Background: In line with technological advances, virtual crimes have a greater tendency to occur. The most routine situations are: cyberbullying and illicit sharing, but cases of invasion of privacy, dissemination of defamatory emails and child pornography also occur. When digital equipment is stolen, lost or disposed of, data is still stored on disks. This factor enables the recovery of this file.
Objective: The main focus of this article is the recovery of formatted files. The applicability of Foremost, Scalpel and Magic Rescue tools in the Linux environment is investigated. In addition, an authorial tool, equipped with machine learning, is used. The general objective of this research is to develop a recovery and validation tool for formatted files. The project aims to contribute to investigations of digital and cyber crimes. In addition to demonstrating knowledge, it brings new perceptions of analysis with regard to recovery methods for formatted files.

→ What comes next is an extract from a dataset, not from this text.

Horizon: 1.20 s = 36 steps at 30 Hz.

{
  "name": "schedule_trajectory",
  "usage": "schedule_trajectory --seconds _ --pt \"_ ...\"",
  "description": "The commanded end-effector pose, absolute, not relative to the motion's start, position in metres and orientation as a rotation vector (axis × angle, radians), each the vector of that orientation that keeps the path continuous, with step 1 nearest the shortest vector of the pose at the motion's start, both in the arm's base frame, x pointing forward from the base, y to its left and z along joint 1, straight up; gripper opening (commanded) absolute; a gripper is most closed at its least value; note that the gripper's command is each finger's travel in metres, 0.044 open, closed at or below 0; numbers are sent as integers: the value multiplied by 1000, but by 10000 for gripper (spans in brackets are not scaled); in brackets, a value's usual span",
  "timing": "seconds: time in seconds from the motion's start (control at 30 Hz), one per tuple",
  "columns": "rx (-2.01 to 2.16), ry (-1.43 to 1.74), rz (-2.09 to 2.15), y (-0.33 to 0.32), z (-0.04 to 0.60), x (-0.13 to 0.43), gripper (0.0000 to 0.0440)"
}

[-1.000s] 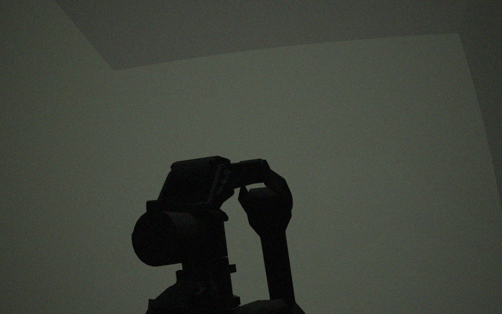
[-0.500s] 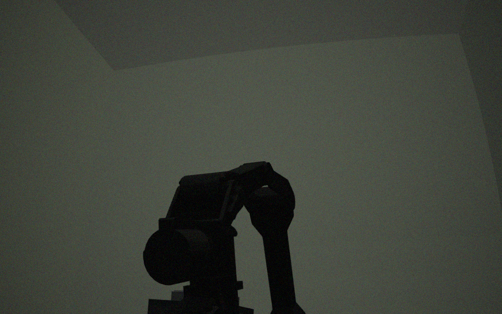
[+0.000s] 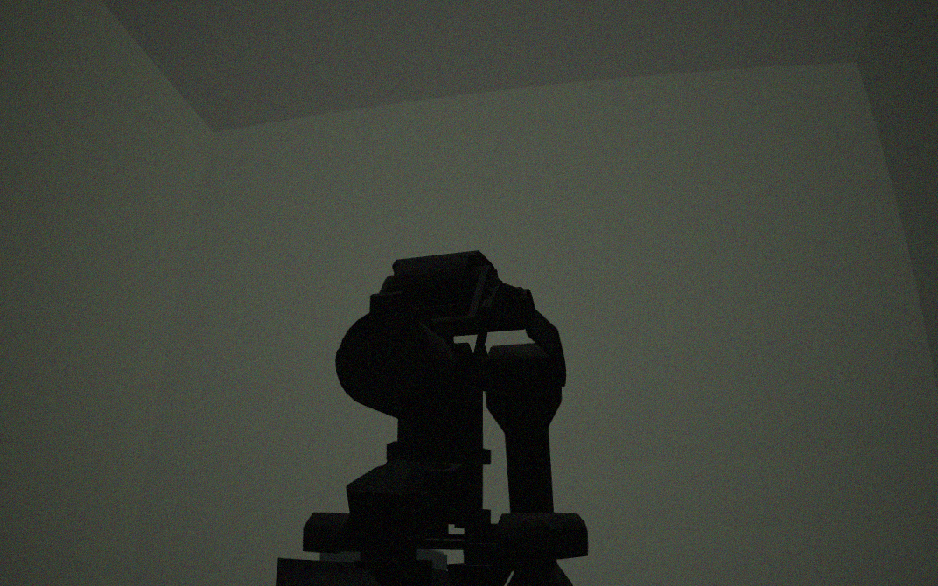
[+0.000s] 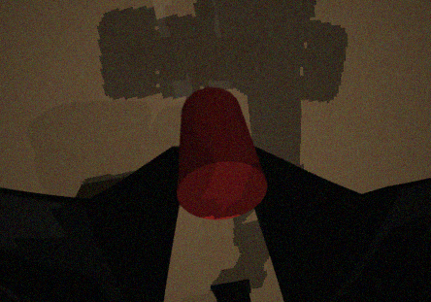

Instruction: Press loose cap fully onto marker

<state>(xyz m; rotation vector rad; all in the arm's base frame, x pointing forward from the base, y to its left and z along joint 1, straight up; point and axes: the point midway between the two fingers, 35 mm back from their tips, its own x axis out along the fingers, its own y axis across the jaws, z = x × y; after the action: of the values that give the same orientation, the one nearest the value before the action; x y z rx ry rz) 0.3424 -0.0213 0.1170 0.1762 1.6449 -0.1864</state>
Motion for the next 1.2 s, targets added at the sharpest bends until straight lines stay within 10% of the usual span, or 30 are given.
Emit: schedule_trajectory --seconds 0.0,1.17 --pt "166 1621 -174 -10 130 344 67" --pt "65 1702 -51 78 178 267 2"
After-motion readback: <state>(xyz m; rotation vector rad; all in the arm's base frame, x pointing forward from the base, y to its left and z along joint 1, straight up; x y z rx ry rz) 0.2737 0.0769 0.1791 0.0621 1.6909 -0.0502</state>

Methods: Using the pattern recognition methodology, the cluster is used as input, which, through the histogram, acts as an input neuron of the learning machine. This work applies machine learning aiming at recognizing the pattern of the blocks/clusters. In the first scenario, here named “simple”, the classification is binary. There is only class vs. counterclass. This methodology was developed by Pavel (2017) and replicated in the aforementioned simple scenario. In a second scenario, named “complex”, the one-against-all method was used, whose database contains 16,000 files.

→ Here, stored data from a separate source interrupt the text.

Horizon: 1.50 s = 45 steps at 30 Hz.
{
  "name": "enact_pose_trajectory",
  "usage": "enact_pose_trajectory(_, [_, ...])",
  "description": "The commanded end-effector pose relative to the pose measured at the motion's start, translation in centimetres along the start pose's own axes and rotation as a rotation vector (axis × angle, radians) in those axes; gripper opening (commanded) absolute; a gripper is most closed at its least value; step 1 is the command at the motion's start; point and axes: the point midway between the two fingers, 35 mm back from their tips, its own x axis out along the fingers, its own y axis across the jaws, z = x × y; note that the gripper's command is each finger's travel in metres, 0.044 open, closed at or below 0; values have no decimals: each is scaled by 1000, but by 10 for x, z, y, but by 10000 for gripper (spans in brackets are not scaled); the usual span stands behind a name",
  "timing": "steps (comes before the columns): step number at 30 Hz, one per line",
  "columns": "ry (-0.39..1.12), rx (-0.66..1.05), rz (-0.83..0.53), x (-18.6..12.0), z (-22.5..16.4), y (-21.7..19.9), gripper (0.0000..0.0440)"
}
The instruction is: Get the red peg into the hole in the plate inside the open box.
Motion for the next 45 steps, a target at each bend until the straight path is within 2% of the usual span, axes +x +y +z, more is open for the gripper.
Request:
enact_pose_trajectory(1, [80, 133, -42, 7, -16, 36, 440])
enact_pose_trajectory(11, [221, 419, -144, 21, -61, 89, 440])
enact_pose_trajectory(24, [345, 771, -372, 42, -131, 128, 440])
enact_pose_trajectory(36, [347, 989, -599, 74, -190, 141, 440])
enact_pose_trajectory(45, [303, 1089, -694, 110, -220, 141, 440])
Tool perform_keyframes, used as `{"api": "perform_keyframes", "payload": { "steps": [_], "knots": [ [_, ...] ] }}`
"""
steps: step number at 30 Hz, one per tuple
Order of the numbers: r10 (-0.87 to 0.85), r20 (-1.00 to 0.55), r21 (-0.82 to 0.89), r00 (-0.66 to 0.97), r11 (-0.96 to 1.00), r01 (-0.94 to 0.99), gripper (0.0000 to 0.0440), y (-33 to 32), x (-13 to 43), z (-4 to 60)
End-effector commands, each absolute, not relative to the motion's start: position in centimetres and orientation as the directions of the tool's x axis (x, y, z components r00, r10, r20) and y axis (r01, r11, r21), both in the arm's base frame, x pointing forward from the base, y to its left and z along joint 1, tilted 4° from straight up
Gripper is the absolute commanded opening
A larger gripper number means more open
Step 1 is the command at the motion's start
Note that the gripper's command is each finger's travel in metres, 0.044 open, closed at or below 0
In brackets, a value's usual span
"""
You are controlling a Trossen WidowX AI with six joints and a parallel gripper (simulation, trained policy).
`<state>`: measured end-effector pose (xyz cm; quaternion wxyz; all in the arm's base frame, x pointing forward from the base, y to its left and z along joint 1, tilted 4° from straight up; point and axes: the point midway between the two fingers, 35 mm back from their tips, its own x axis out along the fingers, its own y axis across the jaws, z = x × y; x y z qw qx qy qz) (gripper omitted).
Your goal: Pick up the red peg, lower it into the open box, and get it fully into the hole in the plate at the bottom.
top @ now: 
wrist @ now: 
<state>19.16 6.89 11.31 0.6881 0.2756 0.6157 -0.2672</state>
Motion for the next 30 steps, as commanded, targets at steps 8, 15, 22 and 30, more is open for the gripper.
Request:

Results: This research presents a cutting-edge approach that synergizes machine learning and data science to recover formatted data. Our innovative tool boasts a remarkable recovery rate of over 96% for formatted PNG and JPEG files, running in just a few seconds. This breakthrough holds significant promise for improving digital forensic investigations.
Conclusions: The experiences declared in the proposed work leave contributions for the advancement in studies about data recovery. Its relevance concerns the proposal to assist in the elucidation of digital crimes that surround the society of digital natives. The authorial system becomes a locus of how technology can serve human rights and improve the quality of life in contemporary society.